Urielle, along with the children, made skating look so easy that once Kakara focused on miming them, it quickly clicked. Then again, her cousin had called her a natural. What took Kakara mere days to learn took others weeks of practice.

Kakara closed her eyes, pulled her right leg from behind, bringing it over her head. She arched her back and grabbed the skate with both hands, holding the position while her left leg kept her in motion, spinning all the while like a whirlpool that drew in fresh fish.

"A bloodbath is coming," Urielle said over the harsh winds.

She was right. A bloodbath was coming, uglier than decaying corpses. Hellish howls made the hairs on Kakara's neck stand. The primals were chasing after them, hateful eyes glowing.

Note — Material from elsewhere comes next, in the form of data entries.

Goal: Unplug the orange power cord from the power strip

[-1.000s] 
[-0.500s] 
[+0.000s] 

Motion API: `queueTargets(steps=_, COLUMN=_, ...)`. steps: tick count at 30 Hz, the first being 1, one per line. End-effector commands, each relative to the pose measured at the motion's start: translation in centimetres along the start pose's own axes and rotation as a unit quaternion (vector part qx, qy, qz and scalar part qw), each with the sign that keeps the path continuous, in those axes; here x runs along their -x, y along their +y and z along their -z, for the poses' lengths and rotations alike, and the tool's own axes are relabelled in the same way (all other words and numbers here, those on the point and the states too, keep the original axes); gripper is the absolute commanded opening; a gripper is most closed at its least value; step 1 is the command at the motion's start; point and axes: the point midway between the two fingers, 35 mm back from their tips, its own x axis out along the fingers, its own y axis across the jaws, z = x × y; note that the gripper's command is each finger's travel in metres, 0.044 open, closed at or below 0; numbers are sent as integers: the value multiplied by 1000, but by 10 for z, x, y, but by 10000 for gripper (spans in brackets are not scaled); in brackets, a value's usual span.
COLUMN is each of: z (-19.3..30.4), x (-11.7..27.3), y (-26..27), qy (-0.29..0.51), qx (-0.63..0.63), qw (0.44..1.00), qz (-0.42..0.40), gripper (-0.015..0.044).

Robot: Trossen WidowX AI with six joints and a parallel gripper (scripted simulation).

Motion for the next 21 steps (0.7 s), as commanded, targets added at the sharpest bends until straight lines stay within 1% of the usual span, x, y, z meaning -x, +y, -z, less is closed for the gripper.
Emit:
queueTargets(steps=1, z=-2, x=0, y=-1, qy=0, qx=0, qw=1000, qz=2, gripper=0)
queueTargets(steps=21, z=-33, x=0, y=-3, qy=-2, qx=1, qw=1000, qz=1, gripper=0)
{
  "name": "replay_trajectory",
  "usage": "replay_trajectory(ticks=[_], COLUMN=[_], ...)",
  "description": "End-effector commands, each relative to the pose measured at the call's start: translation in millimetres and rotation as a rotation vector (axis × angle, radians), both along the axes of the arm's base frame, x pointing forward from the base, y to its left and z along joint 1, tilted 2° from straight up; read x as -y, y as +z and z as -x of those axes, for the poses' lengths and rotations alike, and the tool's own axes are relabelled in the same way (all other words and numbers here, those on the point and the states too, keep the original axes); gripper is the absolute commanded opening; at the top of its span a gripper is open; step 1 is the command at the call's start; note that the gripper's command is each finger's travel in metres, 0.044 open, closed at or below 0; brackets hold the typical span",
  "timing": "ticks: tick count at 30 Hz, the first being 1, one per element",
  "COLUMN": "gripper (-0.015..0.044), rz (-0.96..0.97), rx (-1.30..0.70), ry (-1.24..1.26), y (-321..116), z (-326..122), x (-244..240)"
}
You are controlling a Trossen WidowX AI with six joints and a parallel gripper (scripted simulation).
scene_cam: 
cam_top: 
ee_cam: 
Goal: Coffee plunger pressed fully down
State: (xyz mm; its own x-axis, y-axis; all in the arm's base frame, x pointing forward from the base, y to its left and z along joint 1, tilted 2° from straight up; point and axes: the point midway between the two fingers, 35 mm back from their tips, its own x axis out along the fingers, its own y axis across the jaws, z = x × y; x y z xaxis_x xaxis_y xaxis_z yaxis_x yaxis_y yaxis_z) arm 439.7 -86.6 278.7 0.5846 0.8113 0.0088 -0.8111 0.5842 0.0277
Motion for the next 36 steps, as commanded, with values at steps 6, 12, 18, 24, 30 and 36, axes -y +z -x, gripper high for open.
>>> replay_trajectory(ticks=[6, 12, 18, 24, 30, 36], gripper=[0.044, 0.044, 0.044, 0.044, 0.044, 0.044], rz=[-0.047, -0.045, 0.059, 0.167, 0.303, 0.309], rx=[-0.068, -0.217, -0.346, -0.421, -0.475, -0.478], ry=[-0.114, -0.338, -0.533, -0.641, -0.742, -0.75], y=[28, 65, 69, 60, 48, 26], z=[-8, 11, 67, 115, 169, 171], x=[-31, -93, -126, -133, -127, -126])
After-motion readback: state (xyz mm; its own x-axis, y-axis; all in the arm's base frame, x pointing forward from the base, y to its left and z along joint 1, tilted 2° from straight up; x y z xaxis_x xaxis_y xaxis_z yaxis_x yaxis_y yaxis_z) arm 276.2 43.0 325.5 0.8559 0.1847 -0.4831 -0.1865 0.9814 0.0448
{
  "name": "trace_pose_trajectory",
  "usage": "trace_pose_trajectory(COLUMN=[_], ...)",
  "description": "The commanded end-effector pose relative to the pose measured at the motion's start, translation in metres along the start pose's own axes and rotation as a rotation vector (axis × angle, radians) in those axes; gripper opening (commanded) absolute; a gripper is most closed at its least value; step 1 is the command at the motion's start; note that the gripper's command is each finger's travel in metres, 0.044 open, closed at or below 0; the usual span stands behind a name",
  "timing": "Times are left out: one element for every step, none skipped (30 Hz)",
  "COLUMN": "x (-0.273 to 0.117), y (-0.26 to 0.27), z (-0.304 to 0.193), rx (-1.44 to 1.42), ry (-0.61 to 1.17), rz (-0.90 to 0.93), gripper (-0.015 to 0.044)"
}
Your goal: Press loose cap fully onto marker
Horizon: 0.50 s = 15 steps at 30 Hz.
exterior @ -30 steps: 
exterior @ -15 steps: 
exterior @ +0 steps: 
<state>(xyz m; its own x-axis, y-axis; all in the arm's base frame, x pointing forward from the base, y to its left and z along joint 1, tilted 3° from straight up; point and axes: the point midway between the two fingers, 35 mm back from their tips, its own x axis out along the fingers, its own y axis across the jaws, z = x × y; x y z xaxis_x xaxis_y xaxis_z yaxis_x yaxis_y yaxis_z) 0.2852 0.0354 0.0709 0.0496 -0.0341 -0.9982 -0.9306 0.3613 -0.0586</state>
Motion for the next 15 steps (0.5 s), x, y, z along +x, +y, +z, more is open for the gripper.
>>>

Despite their classless form, they always managed to keep up, some running on two legs, four legs, six legs, hell, eight legs too at extra speed like oversized centipedes.

The more the merrier. Kakara dropped her right leg, opened her eyes and stepped into her element. She bent down extremely low, feeling her quads burn as she ducked underneath a full row of primals, swiping to decapitate her with pangas for claws. She stabbed the ice with her G sword and turned around, straightening back up to deliver clean swipes of her N sword, separating necks from their heads and coming back around to cut through the heads with her metal blades.